Unnamed: 0,start_station_name,end_station_name,start_lat,start_lng,end_lat,end_lng,trip_count
0,1 Ave & E 110 St,2 Ave & E 104 St,40.792327,-73.9383,40.789211,-73.943708,1
1,1 Ave & E 110 St,E 106 St & Madison Ave,40.792327,-73.9383,40.793434,-73.94945,1
2,1 Ave & E 110 St,E 114 St & 1 Ave,40.792327,-73.9383,40.794566,-73.936254,1
3,1 Ave & E 110 St,E 91 St & Park Ave,40.792327,-73.9383,40.783502,-73.955327,1
4,1 Ave & E 110 St,Lenox Ave & W 130 St,40.792428,-73.938206,40.810792,-73.943068,1


### Initializing Kepler.gl Map

We create a KeplerGl map and add the aggregated route data to it.  
This will allow us to visualize bike trip flows across New York City using arc layers.


In [8]:
# 5. Initialize Kepler map
map_routes = KeplerGl(height=700)

# 6. Add route data to the map
map_routes.add_data(data=df_routes, name='Trip Routes')
map_routes


User Guide: https://docs.kepler.gl/docs/keplergl-jupyter


KeplerGl(data={'Trip Routes': {'index': [0, 1, 2, 3, 4, 5, 6, 7, 8, 9, 10, 11, 12, 13, 14, 15, 16, 17, 18, 19,…

### Map Customization: Arc Layer & Colors

In the Kepler.gl interface, I added an **Arc Layer** to visualize the flow of trips between stations.  
Settings used:

- **Source Position**: `start_lat`, `start_lng`
- **Target Position**: `end_lat`, `end_lng`
- **Color scale**: `trip_count` (orange-red palette)
- **Tooltip**: Enabled to show station names and trip count
- **Filter**: Added slider on `trip_count` to isolate high-volume routes

These settings help identify the most popular bike routes and commuting patterns in NYC.

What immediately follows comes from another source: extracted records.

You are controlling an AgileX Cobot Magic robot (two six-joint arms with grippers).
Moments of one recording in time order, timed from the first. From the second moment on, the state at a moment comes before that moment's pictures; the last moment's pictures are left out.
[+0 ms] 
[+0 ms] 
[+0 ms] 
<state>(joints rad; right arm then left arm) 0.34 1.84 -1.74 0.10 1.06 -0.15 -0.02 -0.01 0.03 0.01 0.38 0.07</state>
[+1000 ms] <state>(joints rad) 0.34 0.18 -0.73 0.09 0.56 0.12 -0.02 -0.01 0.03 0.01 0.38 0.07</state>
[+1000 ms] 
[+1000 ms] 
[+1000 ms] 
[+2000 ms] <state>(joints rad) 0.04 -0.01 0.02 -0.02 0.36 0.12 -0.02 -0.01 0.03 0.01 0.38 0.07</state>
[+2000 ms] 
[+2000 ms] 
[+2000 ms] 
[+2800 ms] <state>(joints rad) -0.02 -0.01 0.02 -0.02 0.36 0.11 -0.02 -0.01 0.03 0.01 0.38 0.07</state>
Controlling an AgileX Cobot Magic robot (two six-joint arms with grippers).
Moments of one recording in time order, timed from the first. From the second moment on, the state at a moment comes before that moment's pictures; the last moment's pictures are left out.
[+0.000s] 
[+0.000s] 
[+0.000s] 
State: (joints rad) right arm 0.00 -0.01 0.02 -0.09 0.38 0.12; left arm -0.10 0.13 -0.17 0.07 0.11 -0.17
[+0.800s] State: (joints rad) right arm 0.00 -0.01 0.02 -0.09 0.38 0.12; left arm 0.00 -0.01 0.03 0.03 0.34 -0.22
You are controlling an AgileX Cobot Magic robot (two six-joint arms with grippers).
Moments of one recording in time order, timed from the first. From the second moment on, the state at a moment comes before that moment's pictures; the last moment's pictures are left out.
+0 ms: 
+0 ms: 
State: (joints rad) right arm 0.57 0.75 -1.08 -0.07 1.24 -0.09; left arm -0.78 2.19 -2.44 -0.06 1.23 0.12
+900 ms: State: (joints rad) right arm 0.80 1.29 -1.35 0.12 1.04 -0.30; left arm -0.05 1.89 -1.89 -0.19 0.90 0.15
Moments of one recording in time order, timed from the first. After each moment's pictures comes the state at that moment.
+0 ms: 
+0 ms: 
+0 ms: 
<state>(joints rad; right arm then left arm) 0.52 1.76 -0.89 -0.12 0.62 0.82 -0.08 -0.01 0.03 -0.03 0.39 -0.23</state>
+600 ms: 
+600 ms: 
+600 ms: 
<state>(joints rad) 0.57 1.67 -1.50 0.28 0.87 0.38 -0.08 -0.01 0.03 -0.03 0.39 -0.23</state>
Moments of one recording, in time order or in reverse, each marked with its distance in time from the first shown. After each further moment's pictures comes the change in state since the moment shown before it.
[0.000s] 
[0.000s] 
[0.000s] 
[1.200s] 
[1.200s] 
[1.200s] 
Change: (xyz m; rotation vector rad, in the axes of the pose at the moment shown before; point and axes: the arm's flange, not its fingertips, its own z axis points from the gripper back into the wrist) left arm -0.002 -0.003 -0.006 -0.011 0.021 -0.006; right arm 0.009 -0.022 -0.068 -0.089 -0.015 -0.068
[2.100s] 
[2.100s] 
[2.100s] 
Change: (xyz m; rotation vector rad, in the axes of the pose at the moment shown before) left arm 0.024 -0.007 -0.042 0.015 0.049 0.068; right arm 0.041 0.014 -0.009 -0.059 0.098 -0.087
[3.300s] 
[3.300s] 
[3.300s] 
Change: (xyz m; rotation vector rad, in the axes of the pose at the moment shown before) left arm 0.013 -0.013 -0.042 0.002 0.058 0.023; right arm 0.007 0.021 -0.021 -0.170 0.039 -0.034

### Observations and Insights

By applying the `trip_count` filter, the most common trips occur in **Midtown Manhattan**, near transportation hubs like Penn Station and Grand Central.  
Other busy zones include:

- Downtown Brooklyn and Lower Manhattan
- Central Park area during weekends

This reflects known commuter and tourism patterns in NYC.  
According to NYC Open Data, weekday rush hours are the busiest for CitiBike usage.


In [6]:
# 7. Save config file
config = map_routes.config
import json
with open('kepler_trip_routes_config.json', 'w') as f:
    json.dump(config, f)

# 8. Export map as HTML
map_routes.save_to_html(file_name='citibike_trip_routes.html')


Map saved to citibike_trip_routes.html!


### Saving Map Output

We save the customized map's configuration as a `.json` file and export the entire interactive map as an `.html` file to be included in the project submission and dashboard.


### Final Submission Notes

Before pushing to GitHub, large files such as the dataset (over 25 MB) were removed from the folder to comply with GitHub's file size limit.

Files submitted:
- This notebook (`kepler_trip_routes_dashboard.ipynb`)
- Map HTML file (`citibike_trip_routes.html`)
- Config JSON file (`kepler_trip_routes_config.json`)
- GitHub link: *[insert your repo URL here]*

Mentor can open the HTML file directly in browser to view the interactive Kepler map.